TASK -
Your output must hold every entry exactly as written and none of the pictures.

[Data extracted from a collection]
★ ★ ★ ★ ★
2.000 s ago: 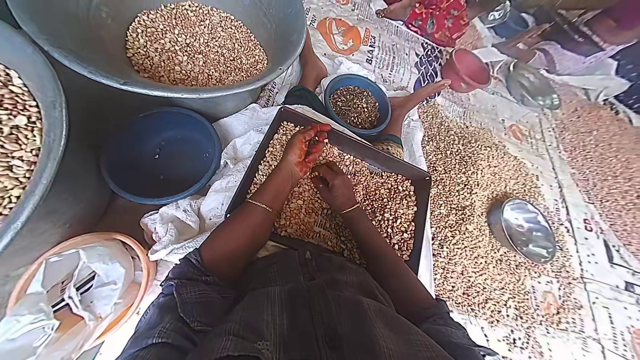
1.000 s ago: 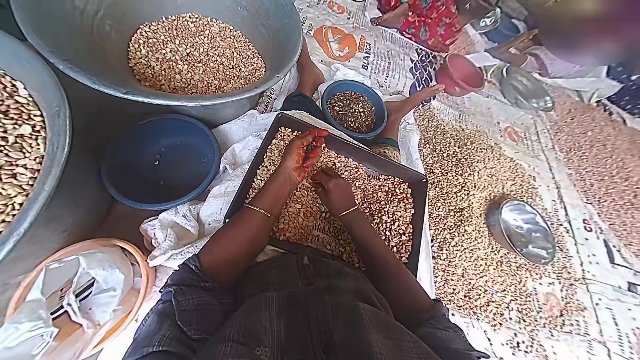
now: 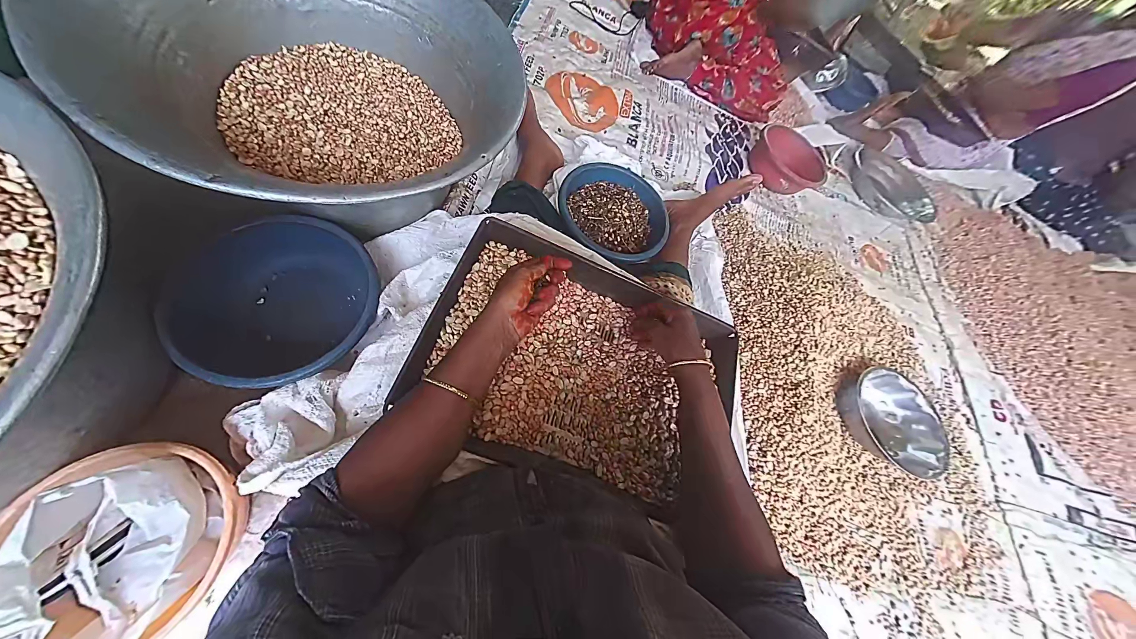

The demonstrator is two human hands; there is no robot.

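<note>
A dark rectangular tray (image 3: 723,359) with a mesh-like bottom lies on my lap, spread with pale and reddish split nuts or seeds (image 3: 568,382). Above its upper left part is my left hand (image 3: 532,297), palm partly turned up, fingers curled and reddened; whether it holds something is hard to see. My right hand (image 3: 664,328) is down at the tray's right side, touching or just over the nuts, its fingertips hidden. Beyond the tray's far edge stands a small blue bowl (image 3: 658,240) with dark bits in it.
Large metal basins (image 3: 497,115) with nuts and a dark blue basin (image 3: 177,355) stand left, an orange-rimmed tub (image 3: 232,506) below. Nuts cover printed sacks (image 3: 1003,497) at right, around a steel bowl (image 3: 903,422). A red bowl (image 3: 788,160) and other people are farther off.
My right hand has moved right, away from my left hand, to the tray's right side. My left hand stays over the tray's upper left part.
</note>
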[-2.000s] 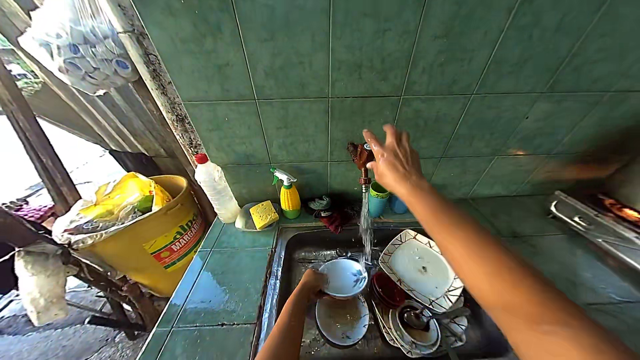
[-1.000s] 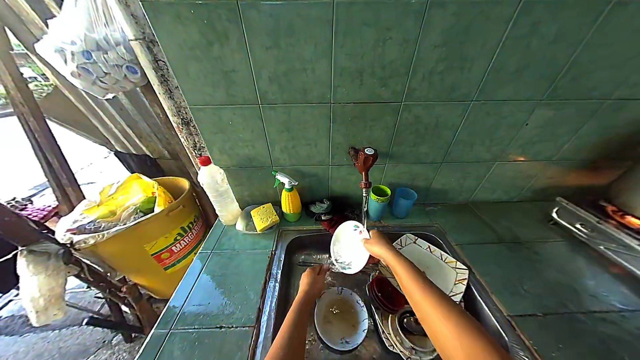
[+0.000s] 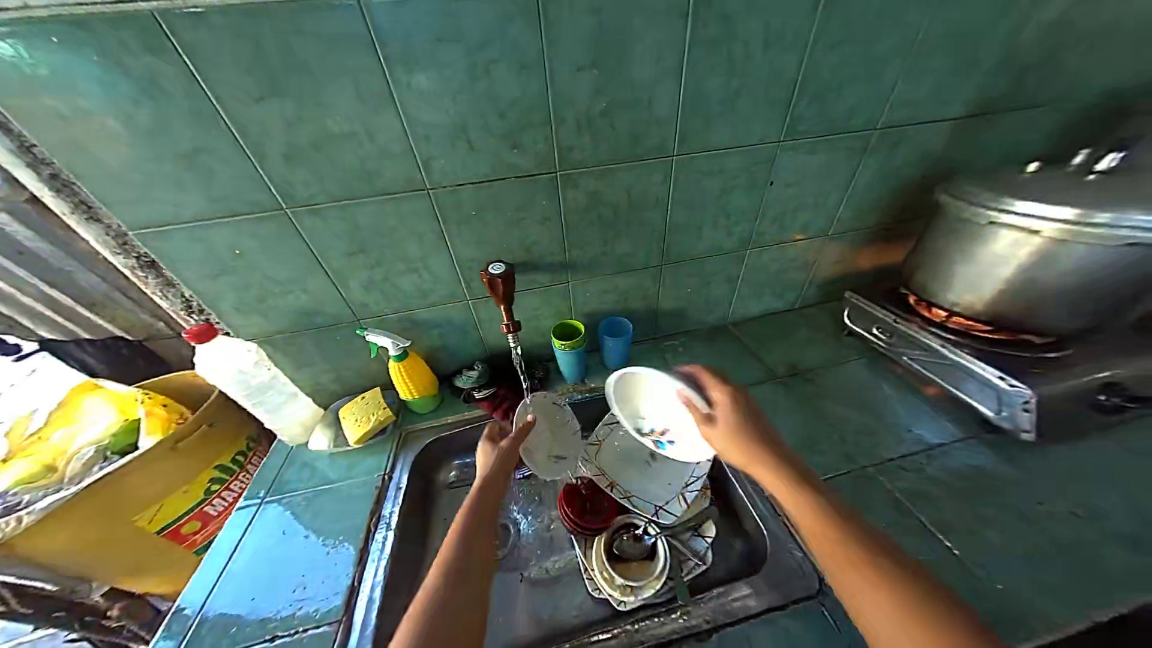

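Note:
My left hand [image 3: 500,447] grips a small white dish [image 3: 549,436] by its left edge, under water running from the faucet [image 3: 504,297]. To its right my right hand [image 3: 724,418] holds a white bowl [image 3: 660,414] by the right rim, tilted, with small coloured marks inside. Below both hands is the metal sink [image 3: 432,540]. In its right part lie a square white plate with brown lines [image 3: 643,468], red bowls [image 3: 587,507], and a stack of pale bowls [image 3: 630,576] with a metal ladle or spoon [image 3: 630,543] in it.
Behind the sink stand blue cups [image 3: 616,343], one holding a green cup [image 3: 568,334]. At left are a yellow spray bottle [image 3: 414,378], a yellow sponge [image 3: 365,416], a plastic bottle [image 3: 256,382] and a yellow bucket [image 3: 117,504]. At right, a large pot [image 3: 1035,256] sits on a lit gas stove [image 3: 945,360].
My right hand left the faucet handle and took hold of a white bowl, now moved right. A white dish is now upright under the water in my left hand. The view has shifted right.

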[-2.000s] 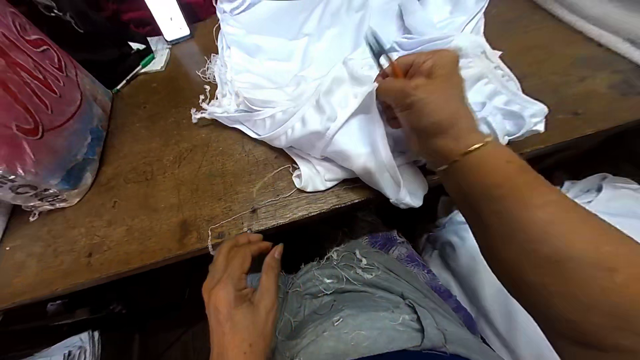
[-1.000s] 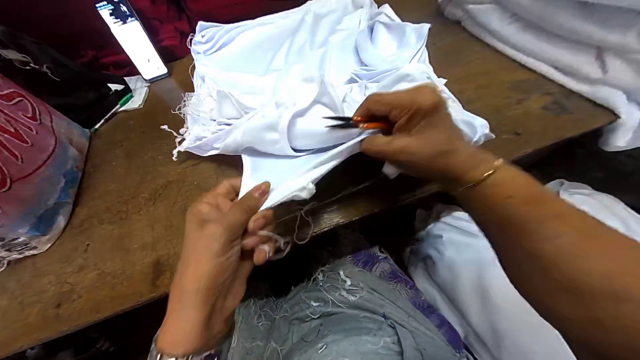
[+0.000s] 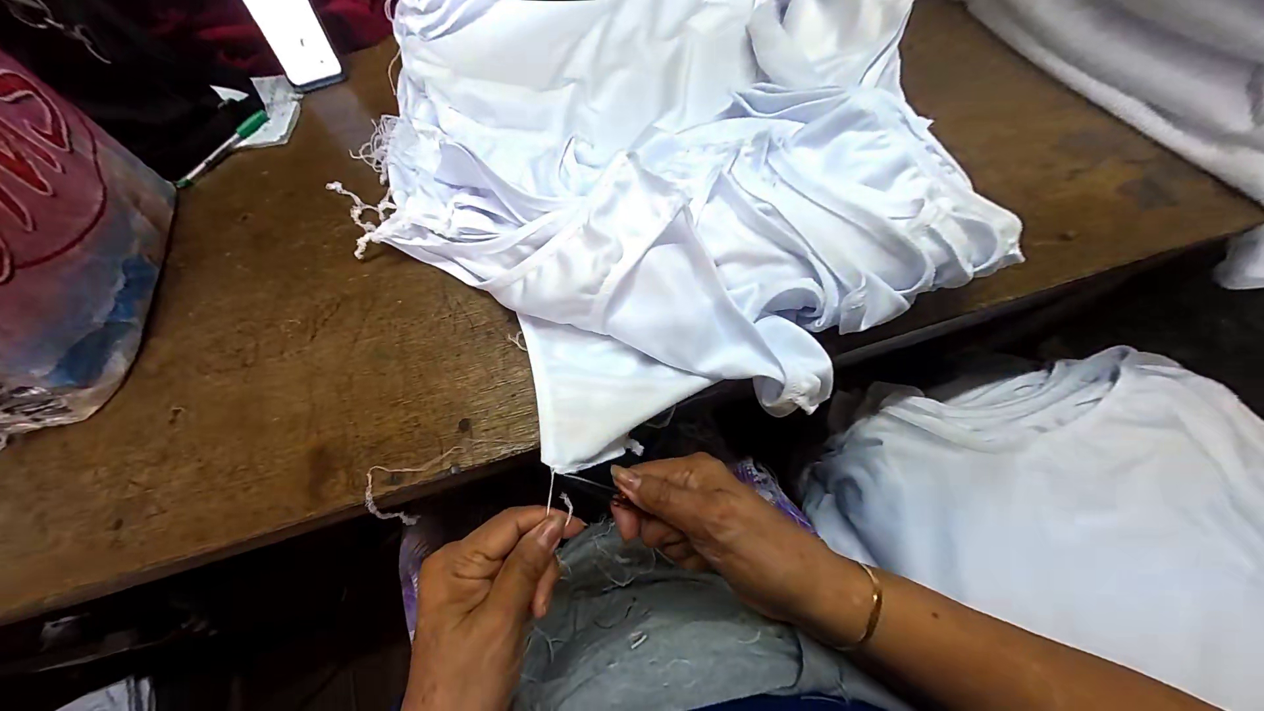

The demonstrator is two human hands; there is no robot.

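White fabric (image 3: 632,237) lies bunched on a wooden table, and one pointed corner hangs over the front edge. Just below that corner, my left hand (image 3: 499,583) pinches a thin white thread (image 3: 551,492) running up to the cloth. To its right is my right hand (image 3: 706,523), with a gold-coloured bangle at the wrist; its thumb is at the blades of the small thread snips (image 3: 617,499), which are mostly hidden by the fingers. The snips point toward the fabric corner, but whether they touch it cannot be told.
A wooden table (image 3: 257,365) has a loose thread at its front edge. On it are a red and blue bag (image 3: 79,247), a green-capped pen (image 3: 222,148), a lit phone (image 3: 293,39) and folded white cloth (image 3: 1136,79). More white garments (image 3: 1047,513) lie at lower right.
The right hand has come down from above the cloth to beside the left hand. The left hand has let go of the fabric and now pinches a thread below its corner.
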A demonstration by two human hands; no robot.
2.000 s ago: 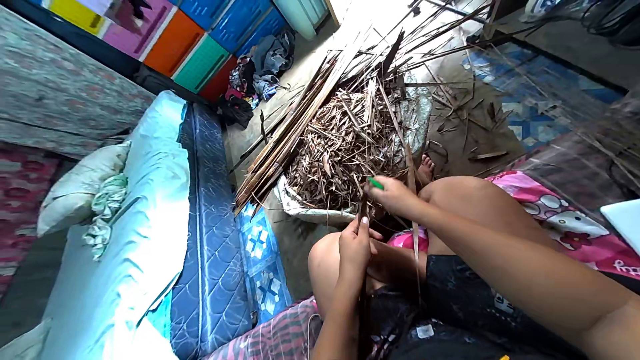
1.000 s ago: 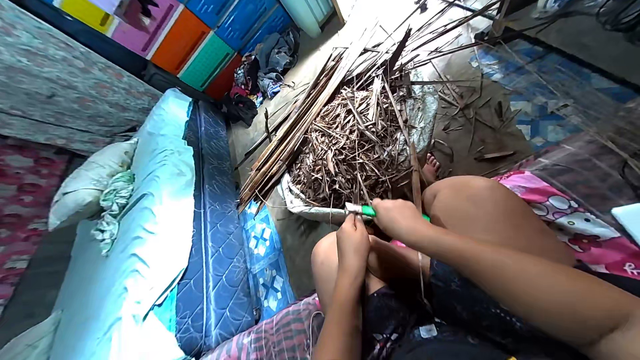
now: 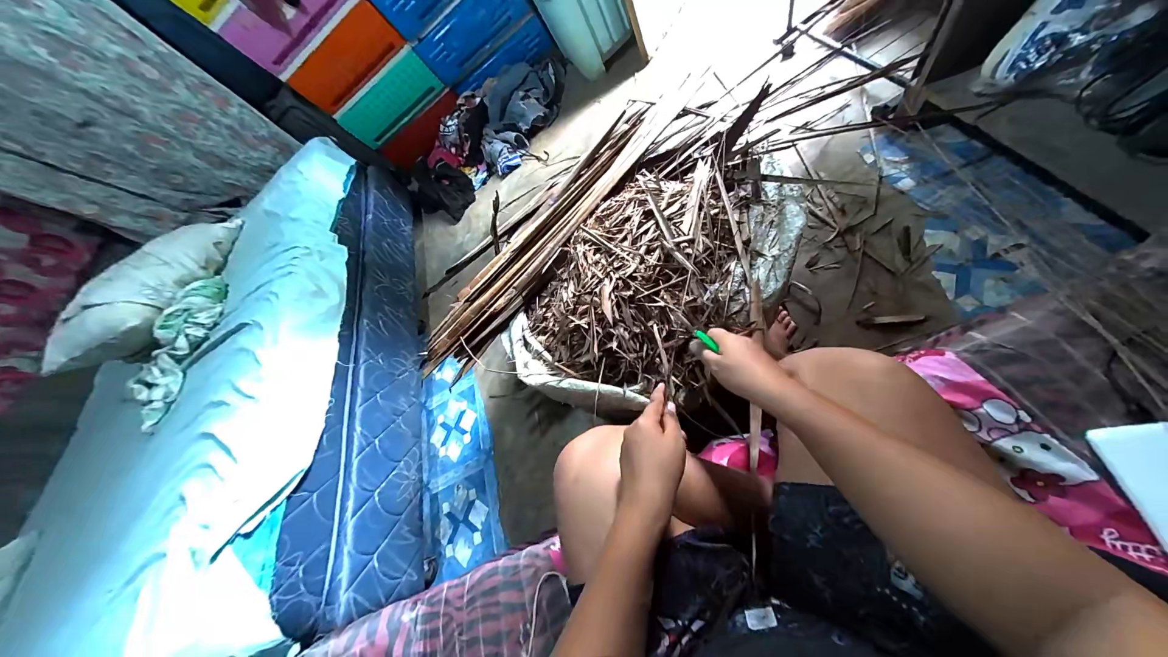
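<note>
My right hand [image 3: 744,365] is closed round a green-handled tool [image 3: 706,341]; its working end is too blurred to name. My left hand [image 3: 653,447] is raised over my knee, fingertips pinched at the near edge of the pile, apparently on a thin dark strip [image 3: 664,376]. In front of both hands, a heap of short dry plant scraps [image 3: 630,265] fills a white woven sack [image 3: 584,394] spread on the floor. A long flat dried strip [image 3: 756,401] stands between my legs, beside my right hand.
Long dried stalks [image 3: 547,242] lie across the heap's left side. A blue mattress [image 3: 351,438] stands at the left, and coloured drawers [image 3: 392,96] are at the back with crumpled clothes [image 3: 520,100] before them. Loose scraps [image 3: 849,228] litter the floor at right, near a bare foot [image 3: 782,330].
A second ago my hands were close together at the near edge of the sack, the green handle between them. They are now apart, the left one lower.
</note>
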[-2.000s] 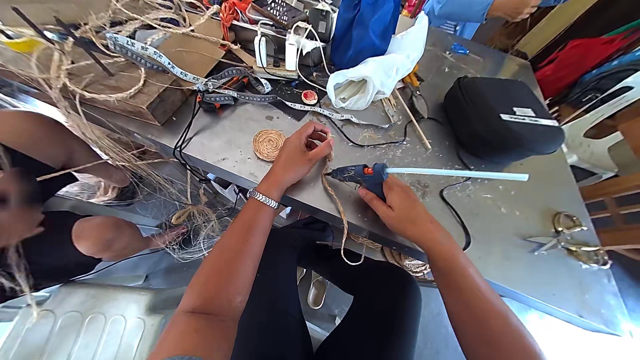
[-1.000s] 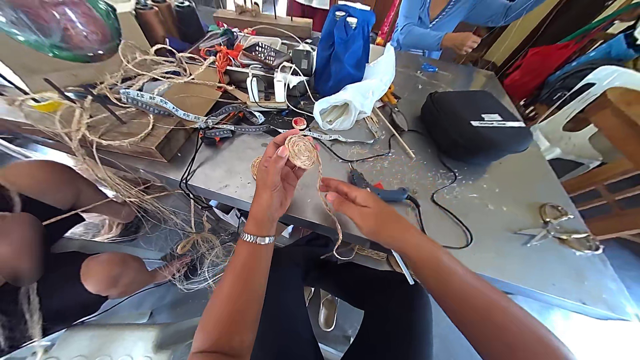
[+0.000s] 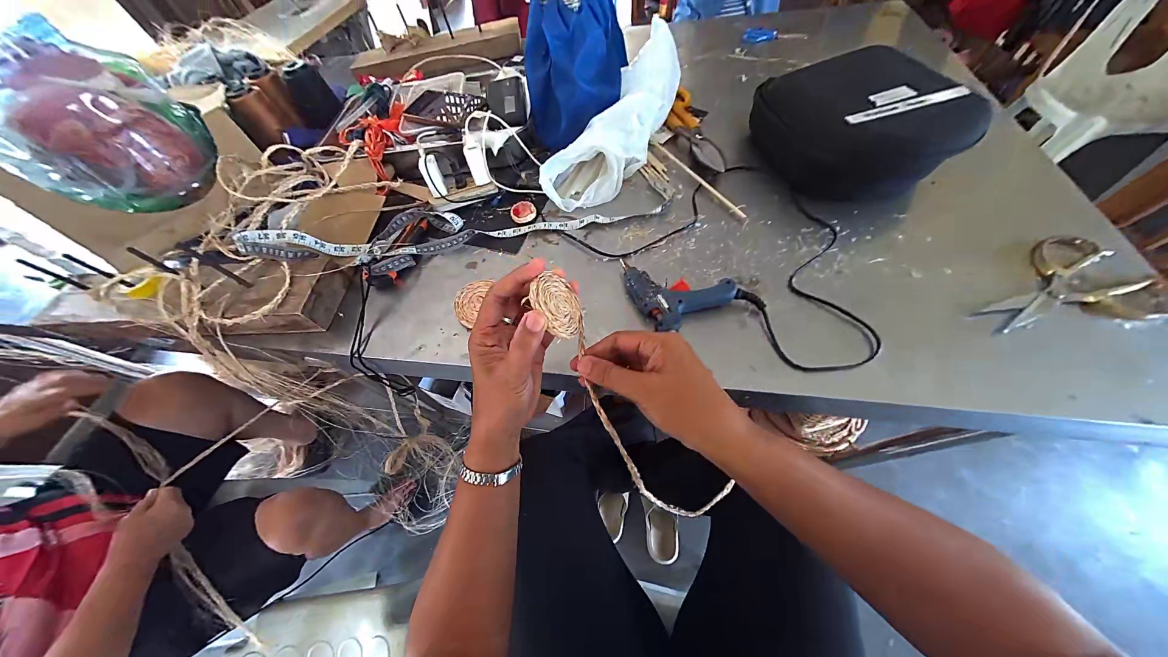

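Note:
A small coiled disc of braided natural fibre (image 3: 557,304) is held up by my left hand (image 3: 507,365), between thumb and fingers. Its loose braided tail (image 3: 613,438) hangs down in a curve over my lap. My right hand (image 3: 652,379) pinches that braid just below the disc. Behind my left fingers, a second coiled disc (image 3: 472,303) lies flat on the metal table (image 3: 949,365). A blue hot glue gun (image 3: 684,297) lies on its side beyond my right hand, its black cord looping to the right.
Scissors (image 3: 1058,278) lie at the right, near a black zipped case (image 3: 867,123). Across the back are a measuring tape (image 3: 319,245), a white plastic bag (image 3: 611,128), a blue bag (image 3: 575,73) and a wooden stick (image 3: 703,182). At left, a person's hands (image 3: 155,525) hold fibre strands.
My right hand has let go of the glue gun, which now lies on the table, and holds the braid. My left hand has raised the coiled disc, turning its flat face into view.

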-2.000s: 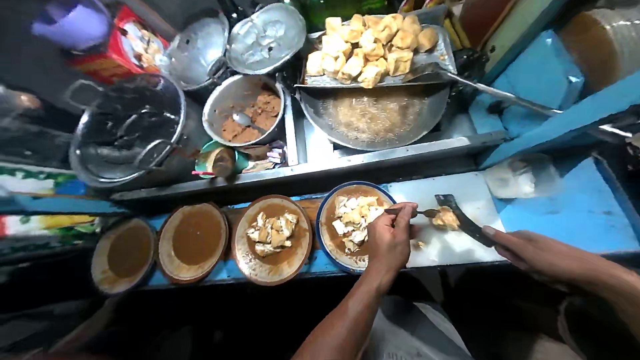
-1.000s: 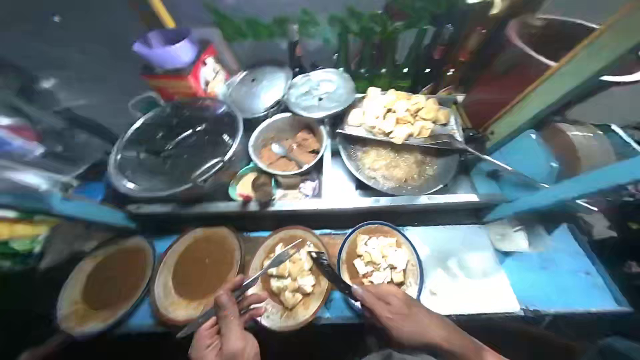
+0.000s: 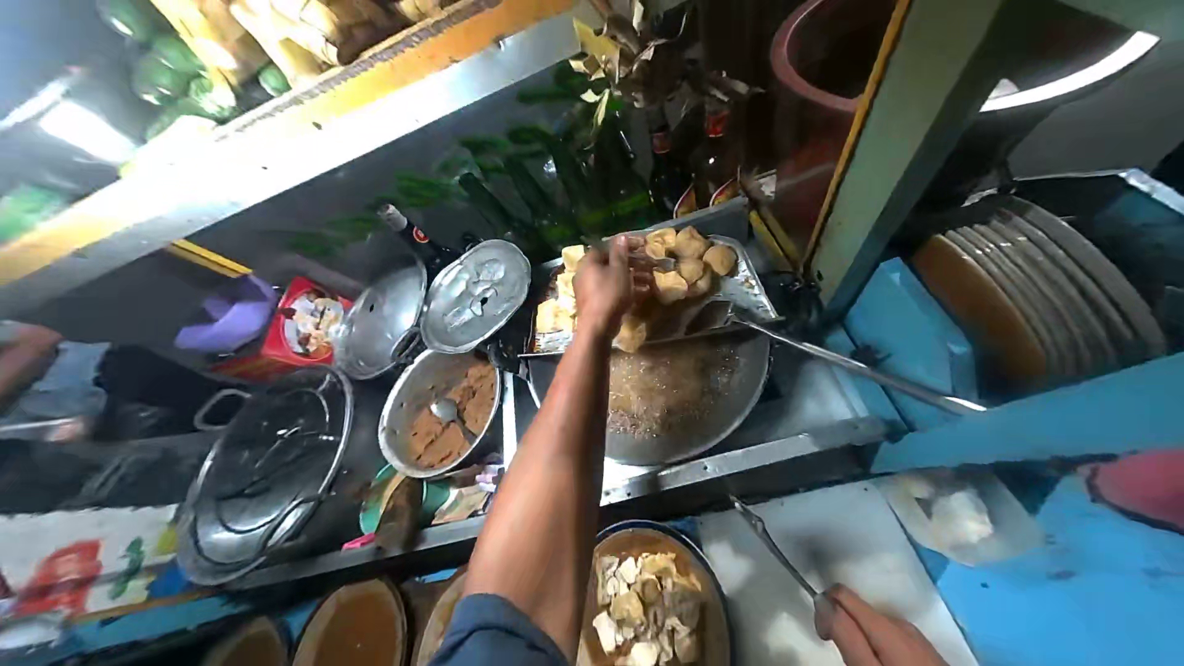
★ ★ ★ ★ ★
EXERCISE RESULT -
2.000 s ago: 
1.000 s ago: 
now: 

The demonstrator is two human hands; there is no robot.

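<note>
A dark rectangular tray (image 3: 723,359) with a mesh-like bottom lies on my lap, spread with pale and reddish split nuts or seeds (image 3: 568,382). Above its upper left part is my left hand (image 3: 532,297), palm partly turned up, fingers curled and reddened; whether it holds something is hard to see. My right hand (image 3: 664,328) is down at the tray's right side, touching or just over the nuts, its fingertips hidden. Beyond the tray's far edge stands a small blue bowl (image 3: 658,240) with dark bits in it.
Large metal basins (image 3: 497,115) with nuts and a dark blue basin (image 3: 177,355) stand left, an orange-rimmed tub (image 3: 232,506) below. Nuts cover printed sacks (image 3: 1003,497) at right, around a steel bowl (image 3: 903,422). A red bowl (image 3: 788,160) and other people are farther off.
My right hand has moved right, away from my left hand, to the tray's right side. My left hand stays over the tray's upper left part.
</note>
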[-2.000s] 
[-1.000s] 
[+0.000s] 

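Note:
My left hand [image 3: 500,447] grips a small white dish [image 3: 549,436] by its left edge, under water running from the faucet [image 3: 504,297]. To its right my right hand [image 3: 724,418] holds a white bowl [image 3: 660,414] by the right rim, tilted, with small coloured marks inside. Below both hands is the metal sink [image 3: 432,540]. In its right part lie a square white plate with brown lines [image 3: 643,468], red bowls [image 3: 587,507], and a stack of pale bowls [image 3: 630,576] with a metal ladle or spoon [image 3: 630,543] in it.
Behind the sink stand blue cups [image 3: 616,343], one holding a green cup [image 3: 568,334]. At left are a yellow spray bottle [image 3: 414,378], a yellow sponge [image 3: 365,416], a plastic bottle [image 3: 256,382] and a yellow bucket [image 3: 117,504]. At right, a large pot [image 3: 1035,256] sits on a lit gas stove [image 3: 945,360].
My right hand left the faucet handle and took hold of a white bowl, now moved right. A white dish is now upright under the water in my left hand. The view has shifted right.
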
[-2.000s] 
[-1.000s] 
[+0.000s] 

The demonstrator is two human hands; there is no robot.

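White fabric (image 3: 632,237) lies bunched on a wooden table, and one pointed corner hangs over the front edge. Just below that corner, my left hand (image 3: 499,583) pinches a thin white thread (image 3: 551,492) running up to the cloth. To its right is my right hand (image 3: 706,523), with a gold-coloured bangle at the wrist; its thumb is at the blades of the small thread snips (image 3: 617,499), which are mostly hidden by the fingers. The snips point toward the fabric corner, but whether they touch it cannot be told.
A wooden table (image 3: 257,365) has a loose thread at its front edge. On it are a red and blue bag (image 3: 79,247), a green-capped pen (image 3: 222,148), a lit phone (image 3: 293,39) and folded white cloth (image 3: 1136,79). More white garments (image 3: 1047,513) lie at lower right.
The right hand has come down from above the cloth to beside the left hand. The left hand has let go of the fabric and now pinches a thread below its corner.
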A demonstration by two human hands; no robot.
2.000 s ago: 
1.000 s ago: 
now: 
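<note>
My right hand [image 3: 744,365] is closed round a green-handled tool [image 3: 706,341]; its working end is too blurred to name. My left hand [image 3: 653,447] is raised over my knee, fingertips pinched at the near edge of the pile, apparently on a thin dark strip [image 3: 664,376]. In front of both hands, a heap of short dry plant scraps [image 3: 630,265] fills a white woven sack [image 3: 584,394] spread on the floor. A long flat dried strip [image 3: 756,401] stands between my legs, beside my right hand.
Long dried stalks [image 3: 547,242] lie across the heap's left side. A blue mattress [image 3: 351,438] stands at the left, and coloured drawers [image 3: 392,96] are at the back with crumpled clothes [image 3: 520,100] before them. Loose scraps [image 3: 849,228] litter the floor at right, near a bare foot [image 3: 782,330].
A second ago my hands were close together at the near edge of the sack, the green handle between them. They are now apart, the left one lower.
</note>
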[-2.000s] 
[-1.000s] 
[+0.000s] 

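Note:
A small coiled disc of braided natural fibre (image 3: 557,304) is held up by my left hand (image 3: 507,365), between thumb and fingers. Its loose braided tail (image 3: 613,438) hangs down in a curve over my lap. My right hand (image 3: 652,379) pinches that braid just below the disc. Behind my left fingers, a second coiled disc (image 3: 472,303) lies flat on the metal table (image 3: 949,365). A blue hot glue gun (image 3: 684,297) lies on its side beyond my right hand, its black cord looping to the right.
Scissors (image 3: 1058,278) lie at the right, near a black zipped case (image 3: 867,123). Across the back are a measuring tape (image 3: 319,245), a white plastic bag (image 3: 611,128), a blue bag (image 3: 575,73) and a wooden stick (image 3: 703,182). At left, a person's hands (image 3: 155,525) hold fibre strands.
My right hand has let go of the glue gun, which now lies on the table, and holds the braid. My left hand has raised the coiled disc, turning its flat face into view.
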
-2.000s: 
-1.000s: 
+0.000s: 

The answer requires nothing more.